Secretly hoping they would find a way I had not identified, but being personally validated by their final conclusion, which was that although open data is readily available to all, it is, by design not all to be used, and certainly not at the same time.
The barriers here are many and complex. They are human barriers, they are technology barriers.
We have environments, security, FOI, licensing and vendors to consider.
#12: This got me thinking.
Do we really care about any of the considerations?
How long will it be before you move on to the next piece of software for serving, disseminating or to your data
When will we be adopting the next high speed data transfer format.
With this in mind its worth considering the process of just publishing an open data website simply because you have a new tool to do so.
The real value to open data is OF COURSE the data, not the technology housing it, or the software supporting its distribution, but the *actual* data.
AND MORE SO, The values in those tables, and the value of each data point increases everyday with its temporal depth.
This happens entirely independently of technology, the value is in inherent in the data itself.
Everyday more data is added to that repository, it becomes more valuable.
So, we should make sure we are capturing and publishing the right data. If were not then we are facing an opportunity cost to our investment in *data*.
Ok, then back to that hackathon, lets think about context
#13: Well, without context, we can get a skewed impression of what our world looks like.

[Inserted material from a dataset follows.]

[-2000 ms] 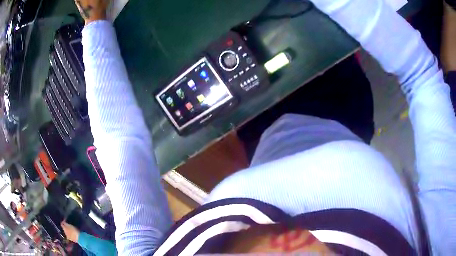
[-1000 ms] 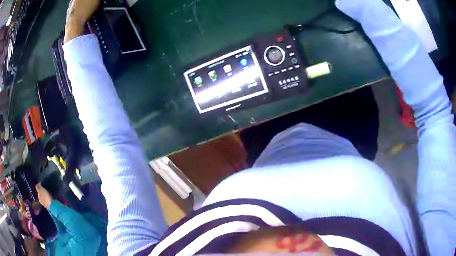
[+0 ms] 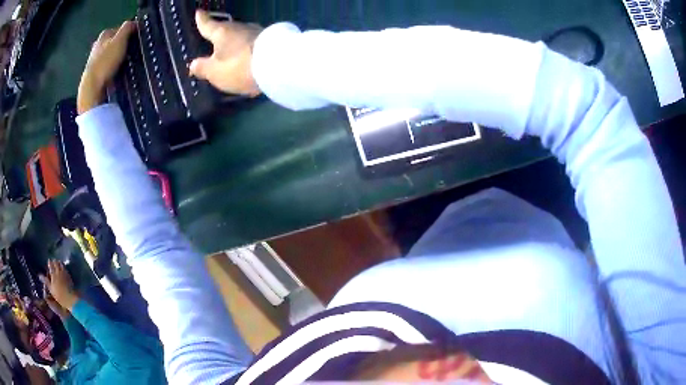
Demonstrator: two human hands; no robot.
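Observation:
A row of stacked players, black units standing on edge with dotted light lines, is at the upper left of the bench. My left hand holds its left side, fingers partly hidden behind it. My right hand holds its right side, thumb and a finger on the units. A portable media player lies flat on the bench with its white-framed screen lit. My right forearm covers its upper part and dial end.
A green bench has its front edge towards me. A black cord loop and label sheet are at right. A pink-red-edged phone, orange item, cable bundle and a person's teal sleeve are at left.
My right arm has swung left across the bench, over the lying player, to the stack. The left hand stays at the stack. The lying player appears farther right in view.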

Unless we have a good idea of what is happening elsewhere, we might miss the bigger picture
Because, another way to add enormous value to our data is to publish it in commonly understood ways
Take cats, for instance
#14: University of Abster did a wonderful study.

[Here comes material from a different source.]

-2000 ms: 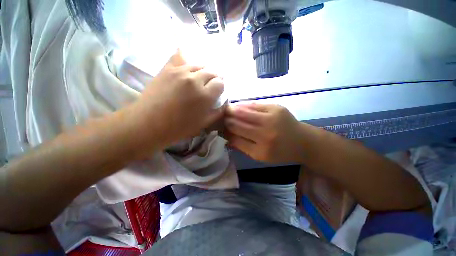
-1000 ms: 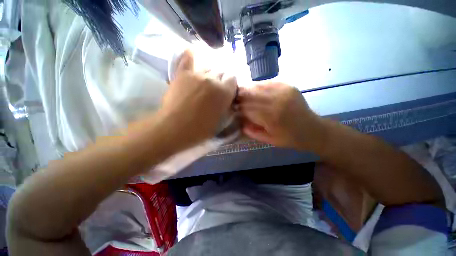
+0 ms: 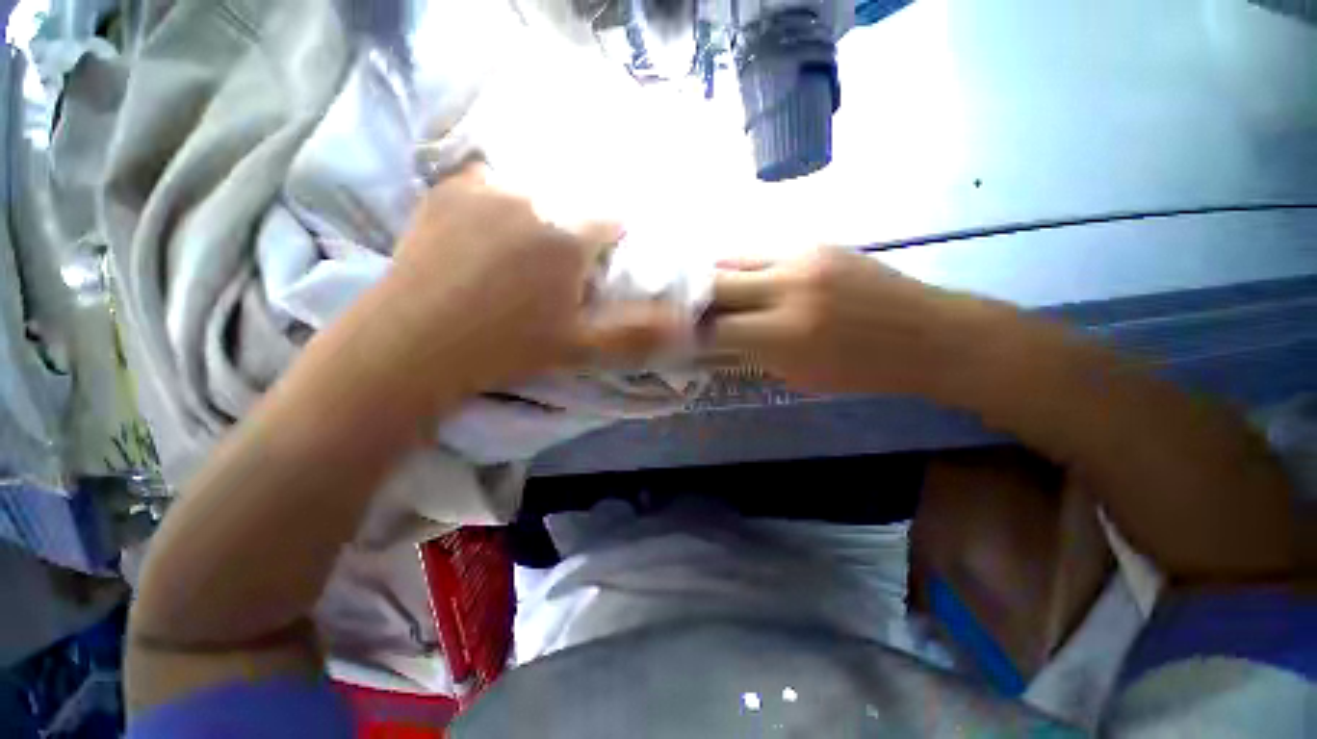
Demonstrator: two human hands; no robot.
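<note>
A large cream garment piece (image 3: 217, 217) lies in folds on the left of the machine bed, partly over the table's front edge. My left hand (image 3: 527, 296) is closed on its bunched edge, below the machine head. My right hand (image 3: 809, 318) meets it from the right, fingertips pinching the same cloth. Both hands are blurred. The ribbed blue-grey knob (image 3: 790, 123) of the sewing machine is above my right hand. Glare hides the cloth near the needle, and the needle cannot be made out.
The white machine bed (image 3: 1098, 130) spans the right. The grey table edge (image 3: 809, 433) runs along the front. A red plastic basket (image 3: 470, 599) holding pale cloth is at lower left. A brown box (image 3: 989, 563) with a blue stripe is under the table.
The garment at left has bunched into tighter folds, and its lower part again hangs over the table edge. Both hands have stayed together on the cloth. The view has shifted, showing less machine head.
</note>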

They estimated there to be 14 billion images of cats on the internet (and 2.7% of which are pictures of cats with bread around their face.)
Indeed there are estimated to be only 220 million domestic cats in the world
But whats the point here? Well this massively popular phenomena is derived through a combination of cute-ness, convenience and compatibility.
Think about it this way:
Each cat picture data point is commonly understood by both the computer and the person. There are only a few popular image formats and in the most part they are well documented. The ability to take a cat picture is also somewhat ubiquitous. These data points are perhaps slightly different dialects of the same language of cat pictures.

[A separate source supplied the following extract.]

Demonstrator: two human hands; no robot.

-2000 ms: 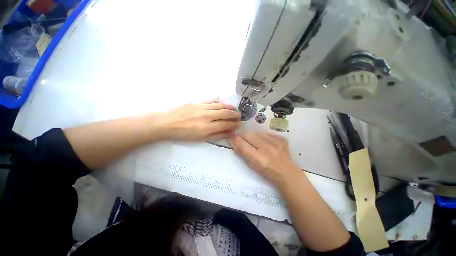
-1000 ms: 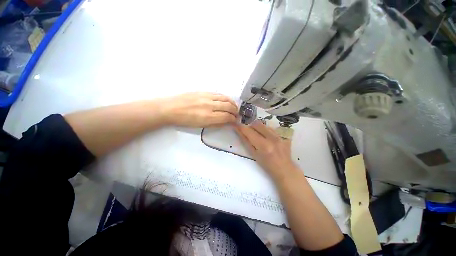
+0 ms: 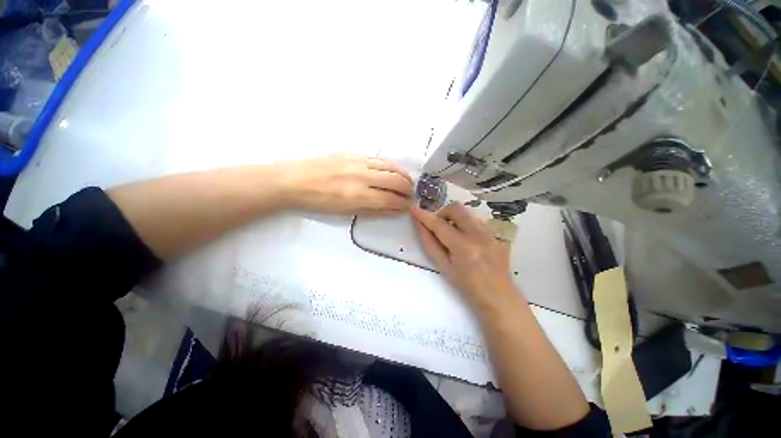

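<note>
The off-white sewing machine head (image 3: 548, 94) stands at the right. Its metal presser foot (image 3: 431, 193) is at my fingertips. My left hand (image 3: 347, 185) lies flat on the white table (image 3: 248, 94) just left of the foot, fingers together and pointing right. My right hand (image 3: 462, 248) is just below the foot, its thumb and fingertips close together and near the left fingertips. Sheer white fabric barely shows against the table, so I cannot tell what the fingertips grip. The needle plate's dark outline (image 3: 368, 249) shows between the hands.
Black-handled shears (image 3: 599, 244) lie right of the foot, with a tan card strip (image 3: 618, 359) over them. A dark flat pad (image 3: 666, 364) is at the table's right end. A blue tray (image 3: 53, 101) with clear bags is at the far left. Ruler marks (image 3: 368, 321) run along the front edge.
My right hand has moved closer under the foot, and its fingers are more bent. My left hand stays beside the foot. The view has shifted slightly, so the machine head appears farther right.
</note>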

So these are easy to share, they are easy to manipulate and they are easy to reuse.
Oh wait, thats what we want from open data too, yeah?
In fact in terms of the multiplication factor of temporality we talk about earlier, consider the network effect of commonly publishing comparable datasets.
#15: A quick and easy example,
If you have any interest in seeing your data be easily pulled into larger analysis products or processes, then you might want to
#16: We can argue the various merits of our favorite reference systems, but in reality these two systems are ubiquitous global mapping systems. I am absolutely sure that distance and area are far more accurate in your local conic conformal or your goode homolsine interrupted looks wonderful up on your wall, but the world is speaking web mercator, so lets move on. In reality, this is usually a single line of code or a simple button press.
Committing to the common wealth of data is the key
#17: So, what my point here.
Well, the key thing is that for instance:
Every individual municipalitys data becomes more valuable the more it can be commonly understood within the context of other municipalities.
Every Province, Territory, State or Entitys data becomes more useful the more it can be placed within a bigger context.
In short, I propose that we congratulate ourselves of making a huge leap forward in publishing data. But now we start to think about what to publish
And ideally we try and publish the same thing.